In March, the community of Moura experienced similar violence when Malian troops surrounded the community joined by men suspected of being Wagner mercenaries. Over the next five days, the soldiers looted houses, confiscated cellphones, held villagers captive and executed hundreds of men often based on their ethnicity.

The United Nations reported that human rights violations by the Malian military increased tenfold between the time Wagner mercenaries arrived in the country and the end of March.

The Armed Conflict Location & Event Data project, which tracks violence around the world, reported that more than 3,600 people were killed in battles, riots and other violence in Mali over the past year. More than 500 were killed in attacks against civilians.

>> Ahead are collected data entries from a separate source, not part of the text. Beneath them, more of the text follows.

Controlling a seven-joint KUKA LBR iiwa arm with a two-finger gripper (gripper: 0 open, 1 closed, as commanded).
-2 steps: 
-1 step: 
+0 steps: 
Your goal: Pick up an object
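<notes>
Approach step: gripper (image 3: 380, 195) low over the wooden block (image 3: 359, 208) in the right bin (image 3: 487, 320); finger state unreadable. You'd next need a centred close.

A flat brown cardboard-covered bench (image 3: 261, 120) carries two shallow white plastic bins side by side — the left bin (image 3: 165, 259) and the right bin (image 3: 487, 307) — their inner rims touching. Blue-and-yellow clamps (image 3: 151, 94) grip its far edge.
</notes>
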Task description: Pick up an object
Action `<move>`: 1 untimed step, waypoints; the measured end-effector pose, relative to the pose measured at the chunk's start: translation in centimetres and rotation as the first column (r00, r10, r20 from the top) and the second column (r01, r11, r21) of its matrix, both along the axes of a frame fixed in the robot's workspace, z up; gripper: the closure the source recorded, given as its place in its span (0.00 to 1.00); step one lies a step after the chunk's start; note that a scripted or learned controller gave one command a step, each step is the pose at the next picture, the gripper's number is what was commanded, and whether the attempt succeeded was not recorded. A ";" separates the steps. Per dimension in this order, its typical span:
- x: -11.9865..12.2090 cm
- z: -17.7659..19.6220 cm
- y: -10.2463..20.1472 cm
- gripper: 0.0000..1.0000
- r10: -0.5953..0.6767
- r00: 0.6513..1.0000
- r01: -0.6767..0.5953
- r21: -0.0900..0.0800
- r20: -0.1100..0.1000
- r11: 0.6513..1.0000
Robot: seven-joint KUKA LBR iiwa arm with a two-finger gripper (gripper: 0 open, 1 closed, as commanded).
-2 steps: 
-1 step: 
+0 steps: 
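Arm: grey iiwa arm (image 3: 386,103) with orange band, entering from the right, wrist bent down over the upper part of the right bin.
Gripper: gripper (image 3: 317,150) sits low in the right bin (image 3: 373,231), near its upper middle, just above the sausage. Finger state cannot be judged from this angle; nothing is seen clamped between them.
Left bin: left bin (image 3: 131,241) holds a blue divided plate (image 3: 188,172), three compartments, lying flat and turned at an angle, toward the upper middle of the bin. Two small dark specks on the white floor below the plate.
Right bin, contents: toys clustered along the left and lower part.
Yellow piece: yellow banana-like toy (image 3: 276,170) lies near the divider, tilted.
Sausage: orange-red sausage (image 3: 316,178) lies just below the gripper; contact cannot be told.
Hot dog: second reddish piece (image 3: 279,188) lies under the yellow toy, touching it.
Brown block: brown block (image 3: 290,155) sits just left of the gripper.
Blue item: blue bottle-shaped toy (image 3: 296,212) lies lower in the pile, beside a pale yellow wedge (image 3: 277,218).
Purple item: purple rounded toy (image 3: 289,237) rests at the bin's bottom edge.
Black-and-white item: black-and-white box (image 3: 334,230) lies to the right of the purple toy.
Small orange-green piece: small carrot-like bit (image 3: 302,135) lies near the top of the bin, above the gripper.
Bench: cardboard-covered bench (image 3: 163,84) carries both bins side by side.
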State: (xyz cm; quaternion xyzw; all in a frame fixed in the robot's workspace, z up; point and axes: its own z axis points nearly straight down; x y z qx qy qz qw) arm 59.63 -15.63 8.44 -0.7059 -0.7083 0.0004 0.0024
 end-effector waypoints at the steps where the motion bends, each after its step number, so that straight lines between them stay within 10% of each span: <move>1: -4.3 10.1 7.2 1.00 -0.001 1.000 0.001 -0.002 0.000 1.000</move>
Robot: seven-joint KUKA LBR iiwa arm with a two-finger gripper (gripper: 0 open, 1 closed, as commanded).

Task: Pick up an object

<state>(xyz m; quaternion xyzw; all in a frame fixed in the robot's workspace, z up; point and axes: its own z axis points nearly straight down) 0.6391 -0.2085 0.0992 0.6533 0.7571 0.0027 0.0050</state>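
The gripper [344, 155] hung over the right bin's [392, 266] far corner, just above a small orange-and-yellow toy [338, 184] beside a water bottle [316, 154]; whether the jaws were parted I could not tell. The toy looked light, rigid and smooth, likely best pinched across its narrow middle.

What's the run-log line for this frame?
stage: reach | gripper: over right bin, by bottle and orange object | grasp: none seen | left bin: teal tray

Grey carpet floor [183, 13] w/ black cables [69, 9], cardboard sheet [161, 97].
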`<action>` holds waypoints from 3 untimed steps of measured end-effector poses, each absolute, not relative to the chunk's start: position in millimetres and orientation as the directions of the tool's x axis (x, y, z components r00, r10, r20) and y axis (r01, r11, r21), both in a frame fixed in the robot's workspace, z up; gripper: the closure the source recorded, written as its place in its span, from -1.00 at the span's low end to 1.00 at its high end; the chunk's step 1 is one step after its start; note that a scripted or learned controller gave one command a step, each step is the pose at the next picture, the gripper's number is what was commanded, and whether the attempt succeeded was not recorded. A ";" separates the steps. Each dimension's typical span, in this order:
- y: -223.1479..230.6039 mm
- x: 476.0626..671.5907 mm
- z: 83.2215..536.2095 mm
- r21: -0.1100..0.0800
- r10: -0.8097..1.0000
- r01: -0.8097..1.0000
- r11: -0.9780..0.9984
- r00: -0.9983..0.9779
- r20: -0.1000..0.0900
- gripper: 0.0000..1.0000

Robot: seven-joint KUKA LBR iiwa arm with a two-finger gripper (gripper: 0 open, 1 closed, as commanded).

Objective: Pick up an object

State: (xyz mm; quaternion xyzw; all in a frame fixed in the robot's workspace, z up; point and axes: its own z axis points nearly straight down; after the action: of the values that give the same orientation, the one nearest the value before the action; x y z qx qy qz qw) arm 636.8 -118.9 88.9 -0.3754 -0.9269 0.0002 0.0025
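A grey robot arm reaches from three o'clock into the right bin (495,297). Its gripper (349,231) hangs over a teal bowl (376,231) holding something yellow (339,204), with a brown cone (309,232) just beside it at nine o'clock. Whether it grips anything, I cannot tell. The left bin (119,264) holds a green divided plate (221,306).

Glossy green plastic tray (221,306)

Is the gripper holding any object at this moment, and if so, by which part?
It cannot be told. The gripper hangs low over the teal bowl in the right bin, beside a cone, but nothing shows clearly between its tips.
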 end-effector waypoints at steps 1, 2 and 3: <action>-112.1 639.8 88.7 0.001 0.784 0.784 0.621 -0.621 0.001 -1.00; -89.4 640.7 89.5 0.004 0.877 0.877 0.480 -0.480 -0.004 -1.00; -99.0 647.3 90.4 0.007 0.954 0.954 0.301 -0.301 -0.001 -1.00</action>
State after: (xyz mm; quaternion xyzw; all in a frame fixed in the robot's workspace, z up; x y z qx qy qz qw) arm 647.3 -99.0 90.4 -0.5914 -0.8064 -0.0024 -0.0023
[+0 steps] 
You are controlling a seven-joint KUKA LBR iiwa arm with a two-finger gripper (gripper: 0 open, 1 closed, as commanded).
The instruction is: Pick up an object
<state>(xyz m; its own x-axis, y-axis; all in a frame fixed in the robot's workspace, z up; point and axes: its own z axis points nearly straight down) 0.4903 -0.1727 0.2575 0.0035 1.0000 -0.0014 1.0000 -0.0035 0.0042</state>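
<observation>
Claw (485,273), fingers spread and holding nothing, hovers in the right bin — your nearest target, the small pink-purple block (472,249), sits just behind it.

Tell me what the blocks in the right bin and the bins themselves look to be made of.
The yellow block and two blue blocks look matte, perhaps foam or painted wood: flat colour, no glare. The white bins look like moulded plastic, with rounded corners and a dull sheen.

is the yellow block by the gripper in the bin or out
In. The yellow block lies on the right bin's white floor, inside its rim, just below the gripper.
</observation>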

The Wagner Group, which is controlled by a confidant of Russian President Vladimir Putin, continues to expand its presence in Africa. Along with Mali, the group has been active in the Central African Republic (CAR), Libya, Madagascar and Sudan. Wagner forces were defeated and forced to withdraw when they were hired to take on extremists in Mozambique’s Cabo Delgado region.

Where Wagner mercenaries go, human rights violations follow. In Libya, Wagner forces left hundreds of booby-trapped mines in civilian areas when they were forced to retreat after a failed attempt by Field Marshal Khalifa Haftar to take Tripoli in 2020. In the CAR, where Wagner forces protect and advise the president, they have mined roadsides in communities.

Since Wagner Group mercenaries arrived in Mali, refugees have flooded the Mbera camp in Mauritania. The United Nations estimated at the end of June that the camp is now home to more than 84,000 people. Seven thousand refugees arrived in March and April.

“There is a new element,” Ousemane Diallo, a researcher for Amnesty International, told Al-Jazeera. “The abuses and the violations by the Malian army are not new, but the scale and the brutality have heightened since January 2022 — and that is something that cannot just be dismissed.”

Wassim Nasr, an expert on the Islamic State group and jihadi terrorism, told Al-Jazeera that Wagner forces promote the kind of heavy-handed tactics now used by the Malian military under the guise of raising the cost of joining jihadist groups.

However, as has happened in the CAR and elsewhere, Wagner’s tactics encourage the civilian population to turn to jihadists for protection.

“They think that they will terrorize the terrorists, and this is the way to do it — but it shoots back, always,” Nasr said. “It only fuels recruitments.